Впрочем, частично Бэстифар верил и в то, что выдворение его с арены было своеобразной местью Мальстена — что бы он ни говорил, он ревностно относился к цирку, и его задело, что Бэстифар нашел ему замену на посту постановщика. Да еще и такую никудышную!

Что ж… месть вышла что надо, этого аркал не мог не признать. Справедливая, в меру деликатная, но строгая и бесстрастная — как раз в духе Мальстена.

Видят боги, а я уже и отвык от того, чтобы кто-то перечил мне на арене, — с усмешкой подумал Бэстифар, вспоминая, как сильно Мальстен разозлился на него за смерть гимнастов. А тот его выпад, можно сказать, положил начало амбициям Бэстифара и его притязаниям на малагорский трон.

Надо признать, из затей Мальстена обычно выходит что-то дельное, — подумал аркал.

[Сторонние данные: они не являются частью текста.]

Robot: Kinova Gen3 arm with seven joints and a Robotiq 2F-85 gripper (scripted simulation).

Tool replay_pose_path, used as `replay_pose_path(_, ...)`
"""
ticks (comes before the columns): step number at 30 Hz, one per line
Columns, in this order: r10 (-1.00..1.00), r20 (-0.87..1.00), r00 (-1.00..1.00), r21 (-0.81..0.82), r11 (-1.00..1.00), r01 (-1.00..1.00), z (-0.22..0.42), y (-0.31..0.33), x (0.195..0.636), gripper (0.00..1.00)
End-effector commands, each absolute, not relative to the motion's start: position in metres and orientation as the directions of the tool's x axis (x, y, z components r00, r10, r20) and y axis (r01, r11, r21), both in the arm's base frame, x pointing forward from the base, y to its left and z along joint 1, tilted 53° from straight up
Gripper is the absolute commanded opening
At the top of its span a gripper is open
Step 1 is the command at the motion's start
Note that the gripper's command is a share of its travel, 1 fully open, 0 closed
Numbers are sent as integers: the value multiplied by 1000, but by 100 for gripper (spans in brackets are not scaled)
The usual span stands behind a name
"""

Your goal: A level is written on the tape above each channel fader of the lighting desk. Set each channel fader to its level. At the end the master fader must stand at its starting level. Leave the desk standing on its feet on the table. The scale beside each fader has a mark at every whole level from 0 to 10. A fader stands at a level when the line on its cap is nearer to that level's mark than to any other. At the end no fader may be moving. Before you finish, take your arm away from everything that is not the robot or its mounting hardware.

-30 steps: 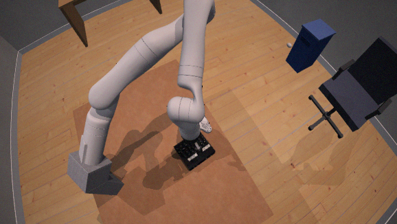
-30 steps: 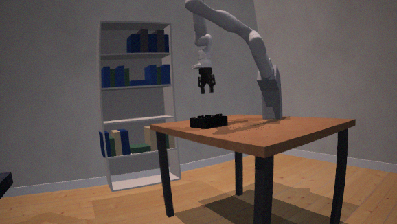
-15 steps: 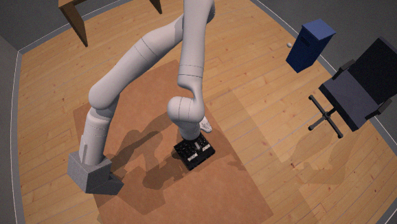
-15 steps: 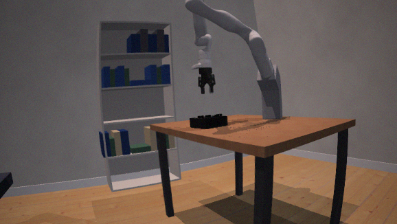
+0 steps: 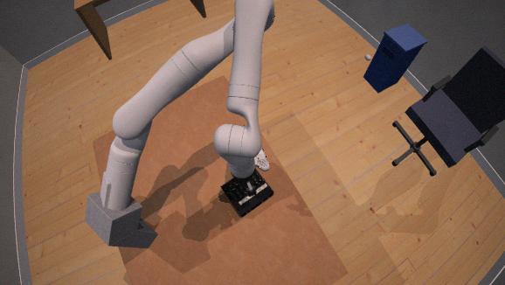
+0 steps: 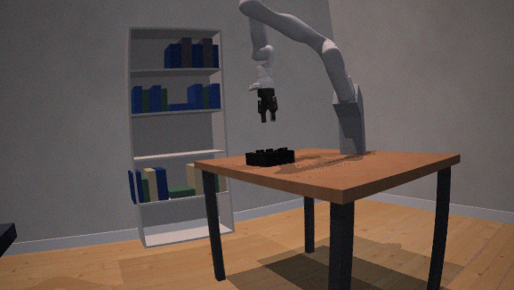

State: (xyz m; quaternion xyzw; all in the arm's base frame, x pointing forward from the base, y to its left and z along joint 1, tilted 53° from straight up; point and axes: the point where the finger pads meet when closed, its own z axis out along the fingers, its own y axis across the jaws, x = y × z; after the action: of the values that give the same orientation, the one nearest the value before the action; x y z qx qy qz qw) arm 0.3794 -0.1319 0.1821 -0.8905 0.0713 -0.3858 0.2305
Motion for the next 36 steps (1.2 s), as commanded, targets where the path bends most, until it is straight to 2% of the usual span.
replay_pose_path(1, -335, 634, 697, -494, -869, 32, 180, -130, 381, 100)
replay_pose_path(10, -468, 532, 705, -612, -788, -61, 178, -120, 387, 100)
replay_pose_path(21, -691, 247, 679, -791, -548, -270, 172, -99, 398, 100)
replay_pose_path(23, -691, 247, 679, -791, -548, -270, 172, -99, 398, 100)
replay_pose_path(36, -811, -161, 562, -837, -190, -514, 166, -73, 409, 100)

Он неспешно прогуливался по коридорам дворца, ожидая, когда закончится первая тренировка Дезмонда. Да, ему не позволили присутствовать на арене, но расспрашивать никто не запрещал! Расспрашивать Мальстена, конечно, то еще удовольствие, словоохотливостью он никогда не отличался, но это не значит, что попытки того не стоят.

Внезапно Бэстифар замер.

Нечто темным ураганом пронеслось по коридору и прошмыгнуло в покои, выделенные Мальстену. Высокая резная дверь тихо притворилась, хотя, скорее всего, человекоподобный ураган предполагал, что она громко хлопнет. Если б не специальный механизм доведения, так и вышло бы — хвала малагорским мастерам, берегущим чувствительные уши дворцовых обитателей.

Бэстифар несколько мгновений простоял недвижно, пытаясь понять, что увидел. Затем сорвался с места и широкими шагами преодолел расстояние, отделявшее его от комнаты друга. Он зашел без стука и замер у двери, ища глазами Мальстена. В самой комнате его не было видно, и аркал прошел на балкон.